If we are serious about reducing the amount of suffering we experience, we must make a commitment to not let the negative energy of others rub off on us.
In Don Miguel Ruiz’s book, “The Four Agreements”, I learned to “not take anything personally”. This agreement was transformational for me, because it taught me how to let go of things that would have typically upset me for a considerable period of time.
Today, we will use ‘road rage’ or anger while driving as an example of something that we should not take personally. Let’s say that somebody is being an inconsiderate driver and cuts you off, blows their horn, and even makes a disrespectful gesture. The vast majority of the time, this person is suffering; they do not know who you are and they are simply angry at an object (your car).
If we are not committed to focusing on positive energy, we will let that inconsiderate driver’s actions bruise our ego and ruin the present moment.
One day, while driving in Washington, D.C., a man aggressively blew his horn at me while I was backing out of a parking spot. This man was still 100 feet away!
Needless to say, I lost my temper and let him know how I felt about his rudeness. Here’s the problem: An hour later, my partner asks me, “Are you okay?”. I then realized that she could feel that I had subconsciously not let go of the negative energy from that thirty-second experience with the inconsiderate driver!
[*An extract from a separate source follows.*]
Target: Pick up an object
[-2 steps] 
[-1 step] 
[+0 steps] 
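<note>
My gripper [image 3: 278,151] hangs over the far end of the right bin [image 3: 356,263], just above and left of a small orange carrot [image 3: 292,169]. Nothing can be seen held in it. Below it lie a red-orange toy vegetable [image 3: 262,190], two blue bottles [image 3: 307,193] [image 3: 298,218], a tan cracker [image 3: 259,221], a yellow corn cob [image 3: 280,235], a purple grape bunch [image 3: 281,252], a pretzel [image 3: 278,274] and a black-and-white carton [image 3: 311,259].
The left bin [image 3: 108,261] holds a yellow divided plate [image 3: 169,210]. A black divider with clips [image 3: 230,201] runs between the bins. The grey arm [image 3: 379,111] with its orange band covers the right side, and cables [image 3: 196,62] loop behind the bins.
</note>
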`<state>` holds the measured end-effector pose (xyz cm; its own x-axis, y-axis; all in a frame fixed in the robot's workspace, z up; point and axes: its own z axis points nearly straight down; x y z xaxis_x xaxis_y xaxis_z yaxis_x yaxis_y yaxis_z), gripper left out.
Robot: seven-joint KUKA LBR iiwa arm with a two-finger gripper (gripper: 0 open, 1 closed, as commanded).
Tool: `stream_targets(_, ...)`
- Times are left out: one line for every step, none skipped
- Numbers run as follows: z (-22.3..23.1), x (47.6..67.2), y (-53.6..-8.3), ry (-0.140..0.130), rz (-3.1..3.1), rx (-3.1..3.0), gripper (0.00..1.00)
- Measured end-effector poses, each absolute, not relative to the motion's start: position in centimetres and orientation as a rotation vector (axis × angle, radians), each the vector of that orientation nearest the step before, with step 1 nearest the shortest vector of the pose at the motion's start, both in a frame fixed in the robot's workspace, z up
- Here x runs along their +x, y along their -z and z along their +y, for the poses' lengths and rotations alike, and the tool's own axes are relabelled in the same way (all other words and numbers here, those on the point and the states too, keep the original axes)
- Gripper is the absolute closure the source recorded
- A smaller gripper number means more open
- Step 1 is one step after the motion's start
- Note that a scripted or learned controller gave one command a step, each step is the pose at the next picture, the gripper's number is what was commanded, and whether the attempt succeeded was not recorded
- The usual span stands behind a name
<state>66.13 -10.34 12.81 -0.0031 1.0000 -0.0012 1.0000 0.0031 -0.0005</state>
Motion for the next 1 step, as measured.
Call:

My partner and I were having a great Sunday morning up until that point, and I allowed somebody that I didn’t know—and who did not know me—to ruin an hour of the precious time we had together in our long-distance relationship.
In that moment, I made a commitment to learn from the situation and to not let somebody else’s negative energy take away from my personal happiness and the joy of the present moment.
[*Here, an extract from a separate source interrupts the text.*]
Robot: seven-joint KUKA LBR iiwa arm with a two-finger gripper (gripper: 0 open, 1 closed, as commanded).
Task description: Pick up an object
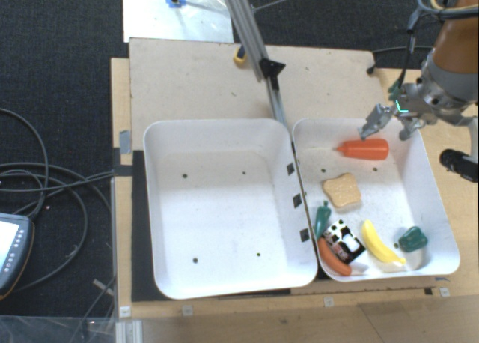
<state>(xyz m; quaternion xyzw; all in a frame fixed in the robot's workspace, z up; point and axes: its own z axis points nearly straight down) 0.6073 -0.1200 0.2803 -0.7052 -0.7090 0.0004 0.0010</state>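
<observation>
Orange tapered carrot (364, 149), smooth plastic.

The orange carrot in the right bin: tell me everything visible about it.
The carrot is a smooth orange piece, plastic by the look, blunt at its right end and tapering to a narrow tip on the left. It lies flat, lengthwise left to right, on the right bin's floor near the far wall, apart from the bread slice. The hand hangs just above it.

Two shallow white plastic bins side by side: left bin (161, 184), right bin (426, 177). In the right: orange carrot (364, 149) upper, tan bread slice (342, 191) centre, yellow banana (382, 243) lower right.
</observation>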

From my spiritual practice, I know that suffering is the cause of other people’s negative actions. (Seriously, how many genuinely happy people do you see doing unkind things?) Many of us carry seeds of negativity within us as a result of experiences that we found unpleasant or were harmful to us. This causes suffering that—unless we are mindful—we continue to carry into the rest of our lives.
In that situation with the inconsiderate driver, I could have made one of two decisions:
1) Allowed the driver’s action to bruise my ego; resulting in me losing my cool and forgetting the beauty of the present moment.
2) Taken a deep breath and showed the driver love and compassion because I knew he was suffering. For example, I could have smiled at him gently and brought positive energy into his life.
If I had chosen decision 2, I would have been able to continue focusing on the positive in my life, and brought some positivity into his life. Because, I chose decision 1, I functioned as a channel through which the driver’s negative energy was transferred first onto me and then onto my partner, who could have transferred it further if she were not mindful!
If we want to make the world a better place, we have to learn to show compassion for those who are suffering. We can heal the world through love and kindness.